• WHAT IS EXPECTED: Give an exact copy of the lines from the beginning of the listing below to the "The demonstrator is" line, inclusive.

=== STUDY MATERIAL ===

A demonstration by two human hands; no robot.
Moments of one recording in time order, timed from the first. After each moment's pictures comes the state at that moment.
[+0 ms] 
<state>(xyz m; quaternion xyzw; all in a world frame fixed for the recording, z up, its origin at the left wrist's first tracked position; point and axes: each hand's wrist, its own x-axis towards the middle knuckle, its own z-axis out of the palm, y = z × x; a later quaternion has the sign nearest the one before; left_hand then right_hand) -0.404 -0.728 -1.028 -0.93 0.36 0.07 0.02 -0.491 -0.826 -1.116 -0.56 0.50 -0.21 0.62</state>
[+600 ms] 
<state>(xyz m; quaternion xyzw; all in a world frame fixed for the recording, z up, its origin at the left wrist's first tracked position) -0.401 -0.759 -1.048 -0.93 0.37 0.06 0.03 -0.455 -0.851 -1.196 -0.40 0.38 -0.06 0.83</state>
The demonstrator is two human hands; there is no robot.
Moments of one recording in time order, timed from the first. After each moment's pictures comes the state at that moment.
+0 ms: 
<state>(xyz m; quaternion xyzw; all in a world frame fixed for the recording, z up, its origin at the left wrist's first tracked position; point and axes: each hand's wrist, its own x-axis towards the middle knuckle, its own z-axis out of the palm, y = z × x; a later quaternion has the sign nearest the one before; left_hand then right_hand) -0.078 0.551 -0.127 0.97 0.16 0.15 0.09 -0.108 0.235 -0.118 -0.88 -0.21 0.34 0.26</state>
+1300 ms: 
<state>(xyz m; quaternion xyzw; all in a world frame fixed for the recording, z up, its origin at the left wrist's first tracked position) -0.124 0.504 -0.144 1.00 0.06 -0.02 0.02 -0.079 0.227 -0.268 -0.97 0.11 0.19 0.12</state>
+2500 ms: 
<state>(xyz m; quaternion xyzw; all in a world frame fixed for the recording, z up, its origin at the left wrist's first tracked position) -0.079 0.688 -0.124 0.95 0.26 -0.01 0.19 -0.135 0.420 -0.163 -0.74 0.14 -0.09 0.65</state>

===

• TASK ANSWER:
A demonstration by two human hands; no robot.
Moments of one recording in time order, timed from the first. After each moment's pictures comes the state at that moment.
[+0 ms] 
<state>(xyz m; quaternion xyzw; all in a world frame fixed for the recording, z up, its origin at the left wrist's first tracked position; point and axes: each hand's wrist, its own x-axis towards the middle knuckle, its own z-axis out of the palm, y = z × x; a later quaternion has the sign nearest the one before; left_hand then right_hand) -0.404 -0.728 -1.028 -0.93 0.36 0.07 0.02 -0.491 -0.826 -1.116 -0.56 0.50 -0.21 0.62</state>
[+600 ms] 
<state>(xyz m; quaternion xyzw; all in a world frame fixed for the recording, z up, its origin at the left wrist's first tracked position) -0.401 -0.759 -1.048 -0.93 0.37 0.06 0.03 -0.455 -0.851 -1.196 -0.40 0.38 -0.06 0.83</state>
The demonstrator is two human hands; there is no robot.

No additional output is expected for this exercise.